“This is my fourth day of participating in the First Challenge 2022. For more details: First Challenge 2022.”

Introduction:

Text2SQL learning arrangement (three) : SQLNet and TypeSQL models briefly introduce the baseline after the introduction of WikiSQL data set. At that time, pre-trained language models such as BERT were not widely used in various NLP tasks, so the author basically used BI-LSTM as the basic component to build the model.

This blog introduces two approaches to WIkiSQL dataset challenges with pre-trained language model BERT: SQLOVA and X-SQL. Among them, SQLOVA’s work was published in NIPS 2019, which shows that more and more people are paying attention to this task.

A Comprehensive Exploration on WikiSQL with Table-AwareWord Contextualization

The innovation points

SQLOVA’s work is innovative in two ways:

  1. Using pre-training models to achieve human performance;
  2. Human representations on WikiSQL datasets are given.

The proposed framework

The whole framework consists of two parts:

  • Table-aware Encoding Layer, which is used to get Table and context-aware question word representation;
  • NL2SQL Layer, used to generate SQL queries from encoded representations.

Input module

The figure above shows a problem-SQL example of a WikiSQL dataset. A table’s schema (table names, column names, and so on in a graph) is structural information, and with a pre-training model like BERT, all inputs need to be converted into a sequence. SQLOVA is converted as follows:

As you can see, the sequence begins with query (the user’s natural language Question), followed by the names of the individual columns of the database. Because WIkiSQL is a single-table database, there is no need to encode table names. During serialization, SQLOVA utilizes special tokens such as [CLS] and [SEP] from BERT as separators.

As shown in the figure above, enter the table-aware Encoding Layer to encode the natural language query with all the headers of the entire Table to indicate that there is an interaction between the question and the information in the Table.

NL2SQL module

Similar to the previous SQLNet, SQLOVA uses the idea of slot filling when generating SQL statements, again using six sub-modules to generate each part of the SQL statement.

The six sub-modules of the NL2SQL layer do not share parameters and use pointer instead Network infer Where_val, which trains a module to infer start and end. Where_val relies not only on where_col but also on where_op(for example, text does not have the type > or <). When combining question and header, A concatenation operation is used instead of a summation operation.

Execution-guided decoding

SQLOVA uses the execution-guided Decoding technique to reduce unexecutable Query statements.

The so-called execution-guided decoding is to check whether the GENERATED SQL sequence is a grammatically correct SQL statement during the output and return result, so that the SQL statement finally output by the model can be executed without grammatical errors. It is executed by feeding the executor the SQL queries from the candidate list in order, discarding those that fail to execute or return empty results. This technique can be referred to the paper Robust text-to-SQL Generation with execution-guided Decoding.

The experimental results

Human performance is also presented in the paper. According to the results, SQLova has exceeded human performance.

Ablation Study

At the same time, sufficient ablation experiments were carried out to verify the effectiveness of each module. It can be seen that the introduction of pre-training model BERT has greatly improved the results. That is, the context in which words are used contributes greatly to the ACC of logical forms.

X-SQL: reinforce schema representation with context

The innovation points

X-sql is also a way to leverage a pre-trained language model.

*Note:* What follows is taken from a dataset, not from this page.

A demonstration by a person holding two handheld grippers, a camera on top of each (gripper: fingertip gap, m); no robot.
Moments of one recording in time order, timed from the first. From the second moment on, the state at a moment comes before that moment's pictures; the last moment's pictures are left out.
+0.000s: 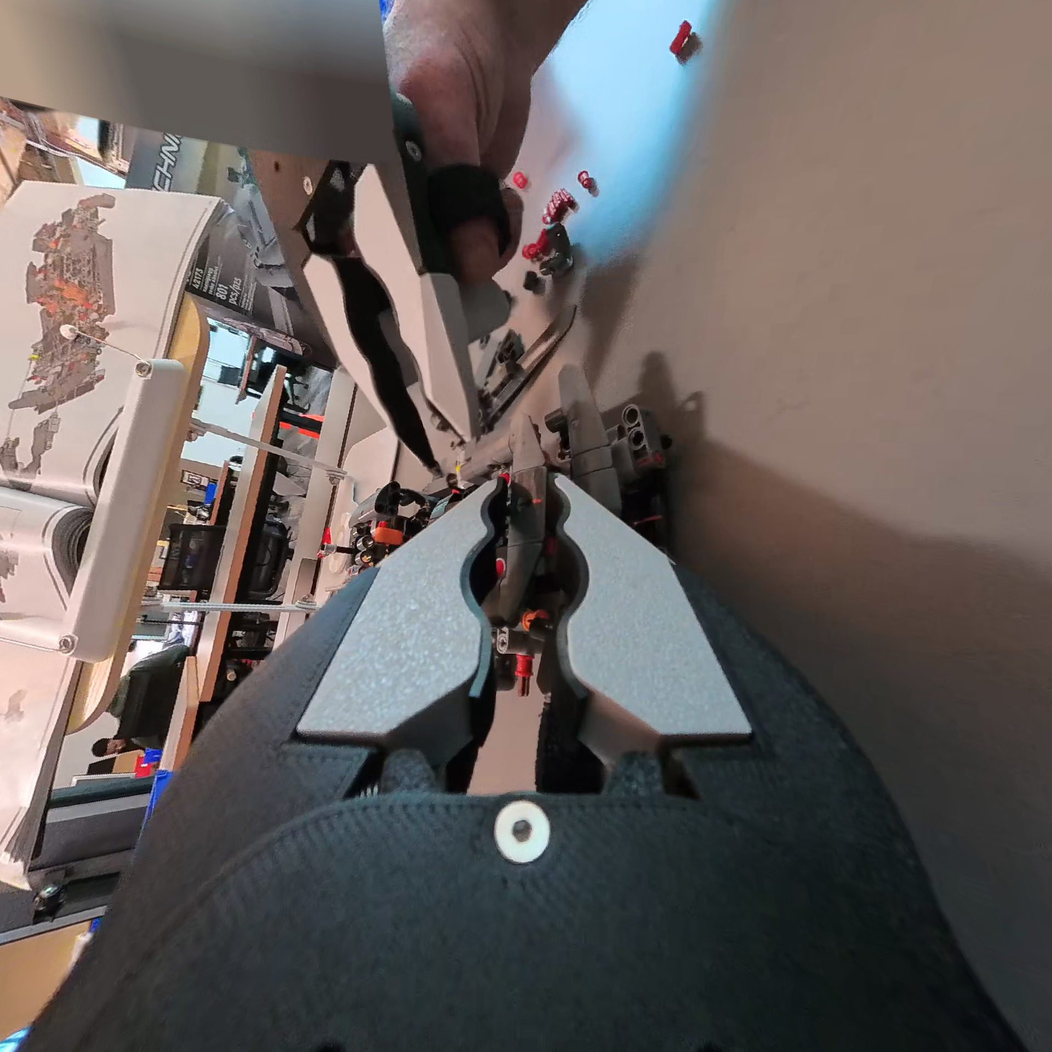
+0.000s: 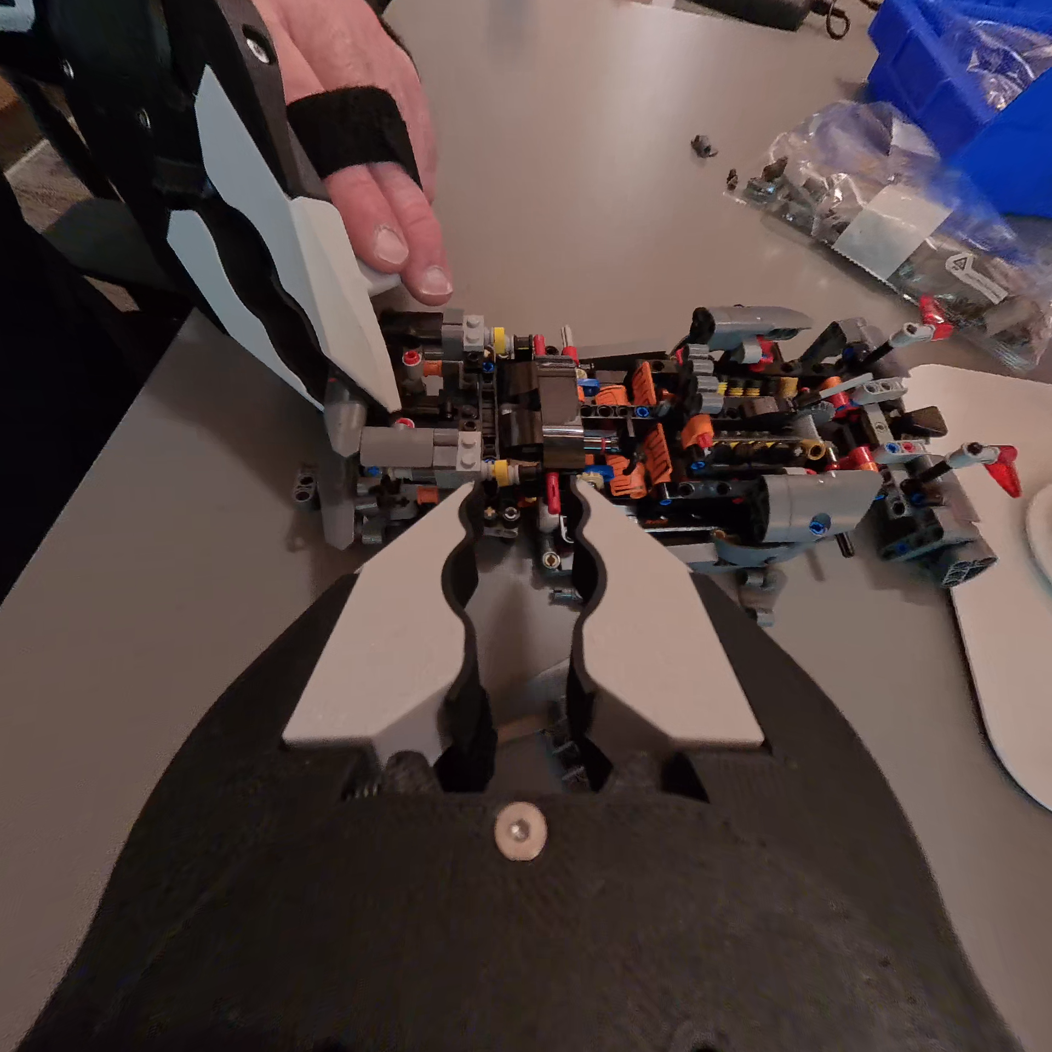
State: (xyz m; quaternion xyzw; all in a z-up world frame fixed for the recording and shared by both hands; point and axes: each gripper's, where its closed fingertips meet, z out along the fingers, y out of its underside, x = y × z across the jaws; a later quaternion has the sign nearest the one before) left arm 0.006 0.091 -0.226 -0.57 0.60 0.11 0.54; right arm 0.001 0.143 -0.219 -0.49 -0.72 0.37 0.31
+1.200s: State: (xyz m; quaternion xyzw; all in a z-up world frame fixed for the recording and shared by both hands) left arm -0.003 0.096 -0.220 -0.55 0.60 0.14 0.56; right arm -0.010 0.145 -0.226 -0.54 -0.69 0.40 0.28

It uses contextual output from bert-style pre-trained models to enhance structured Schema representations and learn a new schema representation along with type information in downstream tasks. Meanwhile, instead of BERT, MT-DNN (Multi-task Deep Neural Networks for Natural Language Understanding) is used. See fyubang.com/2019/05/23/…). Pre-training model.

The proposed framework

The overall architecture of the model is shown in the figure above.

The model consists of three parts:

  1. Sequence encoder:
  2. Context-enhanced schema encoder
  3. Output layer

Sequence encoder

The sequence encoder is similar to BERT, but the main changes are as follows:

  1. Add a special EMPTY column to each table [EMPTY];
  2. Segment embedding is replaced with type embeding, including problem, category column, number column and special empty column.
  3. Use MT-DNN instead of Bert-Large for initialization.

Context-enhanced Schema encoder:

This module uses attention to get the hCi of each column according to the encoding of tokens in each column of the table. The vector of multiple token outputs corresponding to each column name is aggregated and mixed with the information in the [CTX] token.

Output layer

As before, the final output is decomposed into six sub-tasks, each with a simpler structure, using LayerNorm, hCi for schema and hCTX for context.

The results of

With these improvements, X-SQL increased performance to over 90%, surpassing SQLOVA.

conclusion

In this paper, we introduce two methods of using BERT (MT-DNN), a pre-trained language model, to represent the representation of context relation between SCHem and Question. Witness the rapid development of today’s NLP technology.